- [ASSIGNED TASK]: Omit each picture as you copy the entries exactly.

··· EXERCISE INPUT

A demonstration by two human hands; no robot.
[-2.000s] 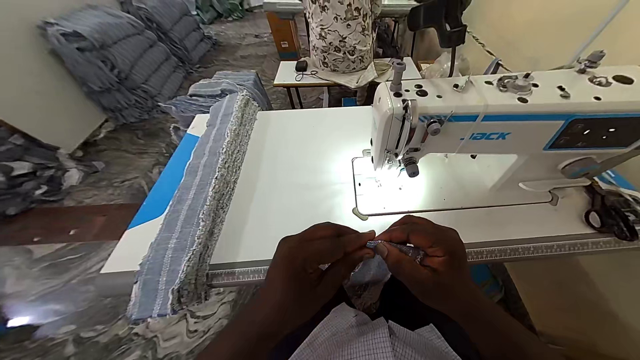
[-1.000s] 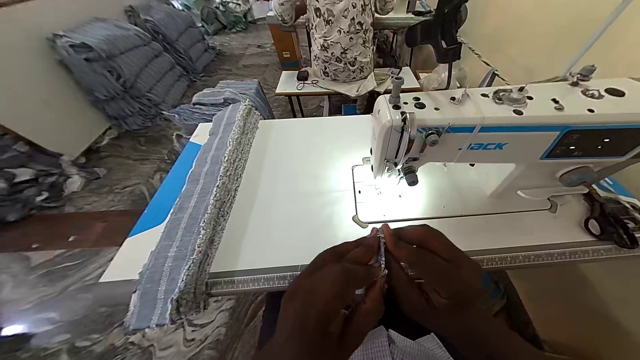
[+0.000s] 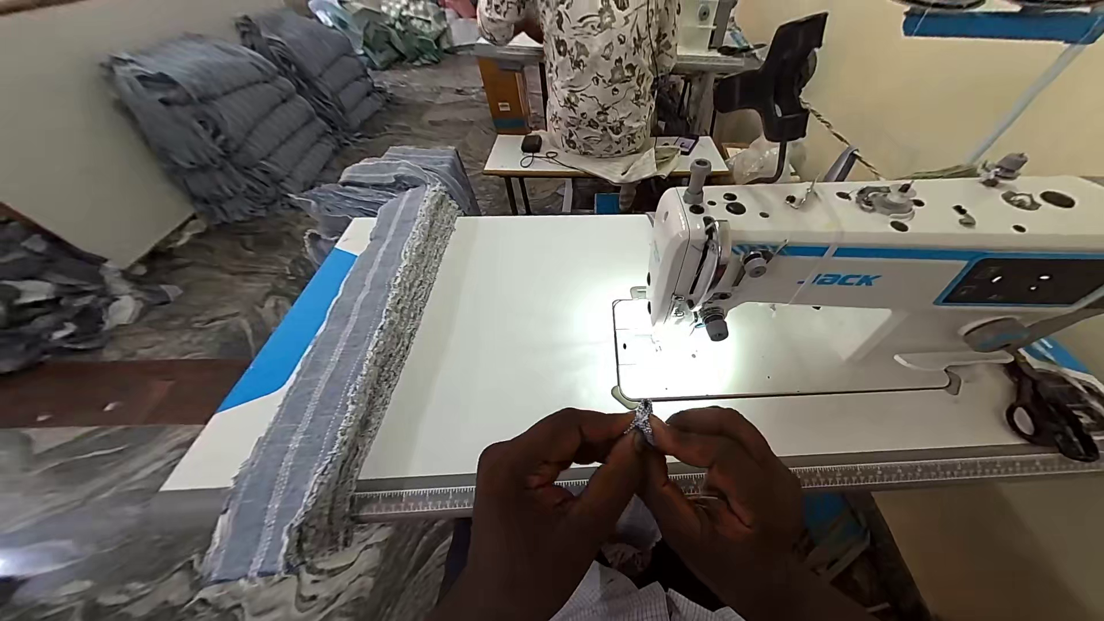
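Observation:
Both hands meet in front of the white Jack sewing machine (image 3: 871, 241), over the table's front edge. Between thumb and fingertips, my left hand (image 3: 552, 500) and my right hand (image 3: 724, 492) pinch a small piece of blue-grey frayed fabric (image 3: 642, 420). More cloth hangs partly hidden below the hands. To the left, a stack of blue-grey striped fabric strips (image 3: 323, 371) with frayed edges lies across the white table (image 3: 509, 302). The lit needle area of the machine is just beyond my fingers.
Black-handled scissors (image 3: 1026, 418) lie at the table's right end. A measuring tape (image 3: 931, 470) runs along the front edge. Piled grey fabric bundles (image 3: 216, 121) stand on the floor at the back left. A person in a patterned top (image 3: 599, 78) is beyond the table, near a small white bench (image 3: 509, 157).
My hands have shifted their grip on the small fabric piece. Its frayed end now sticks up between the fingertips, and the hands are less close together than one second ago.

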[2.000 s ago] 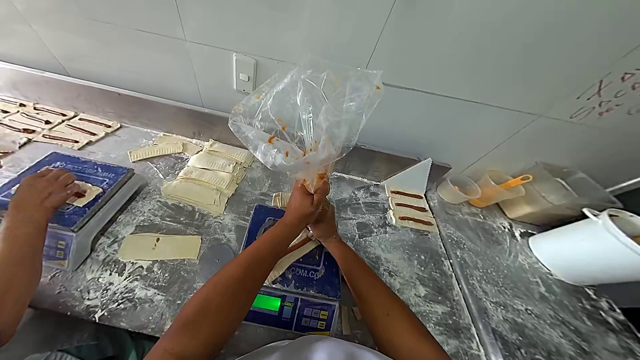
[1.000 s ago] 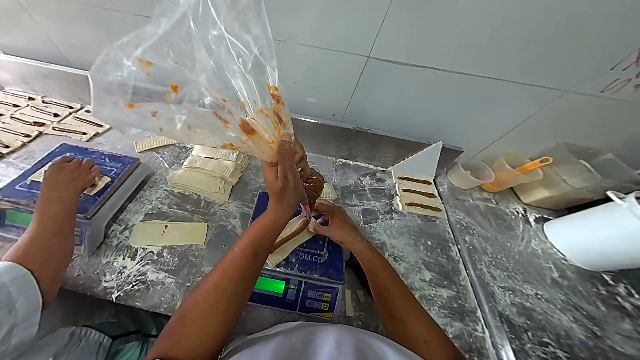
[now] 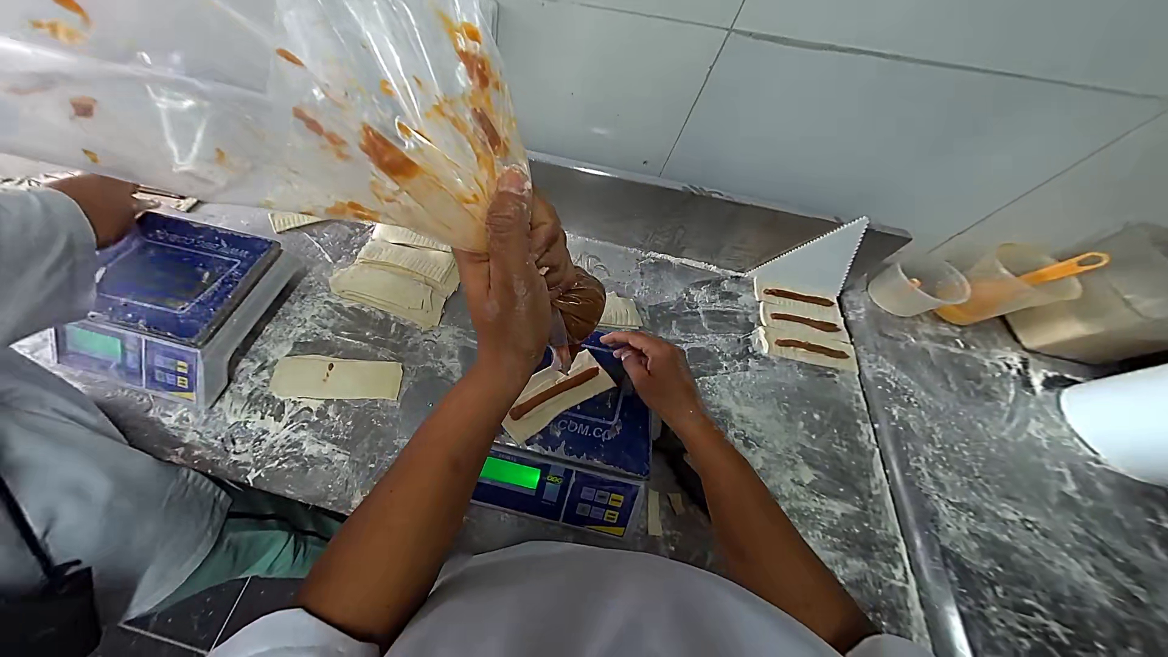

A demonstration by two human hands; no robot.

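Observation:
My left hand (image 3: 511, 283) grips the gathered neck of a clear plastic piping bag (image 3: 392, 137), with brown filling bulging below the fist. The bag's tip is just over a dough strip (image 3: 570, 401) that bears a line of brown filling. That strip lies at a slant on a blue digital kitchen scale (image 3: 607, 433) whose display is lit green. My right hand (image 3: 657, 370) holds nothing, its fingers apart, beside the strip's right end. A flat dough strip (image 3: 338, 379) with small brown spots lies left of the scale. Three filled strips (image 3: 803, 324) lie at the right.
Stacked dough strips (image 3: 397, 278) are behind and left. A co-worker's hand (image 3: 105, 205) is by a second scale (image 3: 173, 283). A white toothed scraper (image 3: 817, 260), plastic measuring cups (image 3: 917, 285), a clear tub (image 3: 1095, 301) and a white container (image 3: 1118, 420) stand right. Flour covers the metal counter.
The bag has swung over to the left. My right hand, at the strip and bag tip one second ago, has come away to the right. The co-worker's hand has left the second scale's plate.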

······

- [RESPONSE BELOW]:
A demonstration by two human hands; no robot.
[-2.000s] 
[-1.000s] 
[+0.000s] 
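Observation:
Both hands meet in front of the white Jack sewing machine (image 3: 871, 241), over the table's front edge. Between thumb and fingertips, my left hand (image 3: 552, 500) and my right hand (image 3: 724, 492) pinch a small piece of blue-grey frayed fabric (image 3: 642, 420). More cloth hangs partly hidden below the hands. To the left, a stack of blue-grey striped fabric strips (image 3: 323, 371) with frayed edges lies across the white table (image 3: 509, 302). The lit needle area of the machine is just beyond my fingers.
Black-handled scissors (image 3: 1026, 418) lie at the table's right end. A measuring tape (image 3: 931, 470) runs along the front edge. Piled grey fabric bundles (image 3: 216, 121) stand on the floor at the back left. A person in a patterned top (image 3: 599, 78) is beyond the table, near a small white bench (image 3: 509, 157).
My hands have shifted their grip on the small fabric piece. Its frayed end now sticks up between the fingertips, and the hands are less close together than one second ago.
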
[2.000 s ago] 
[1.000 s ago] 
[now] 

A demonstration by two human hands; no robot.

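Observation:
My left hand (image 3: 511, 283) grips the gathered neck of a clear plastic piping bag (image 3: 392, 137), with brown filling bulging below the fist. The bag's tip is just over a dough strip (image 3: 570, 401) that bears a line of brown filling. That strip lies at a slant on a blue digital kitchen scale (image 3: 607, 433) whose display is lit green. My right hand (image 3: 657, 370) holds nothing, its fingers apart, beside the strip's right end. A flat dough strip (image 3: 338, 379) with small brown spots lies left of the scale. Three filled strips (image 3: 803, 324) lie at the right.
Stacked dough strips (image 3: 397, 278) are behind and left. A co-worker's hand (image 3: 105, 205) is by a second scale (image 3: 173, 283). A white toothed scraper (image 3: 817, 260), plastic measuring cups (image 3: 917, 285), a clear tub (image 3: 1095, 301) and a white container (image 3: 1118, 420) stand right. Flour covers the metal counter.
The bag has swung over to the left. My right hand, at the strip and bag tip one second ago, has come away to the right. The co-worker's hand has left the second scale's plate.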

Nothing remains to be done in this exercise.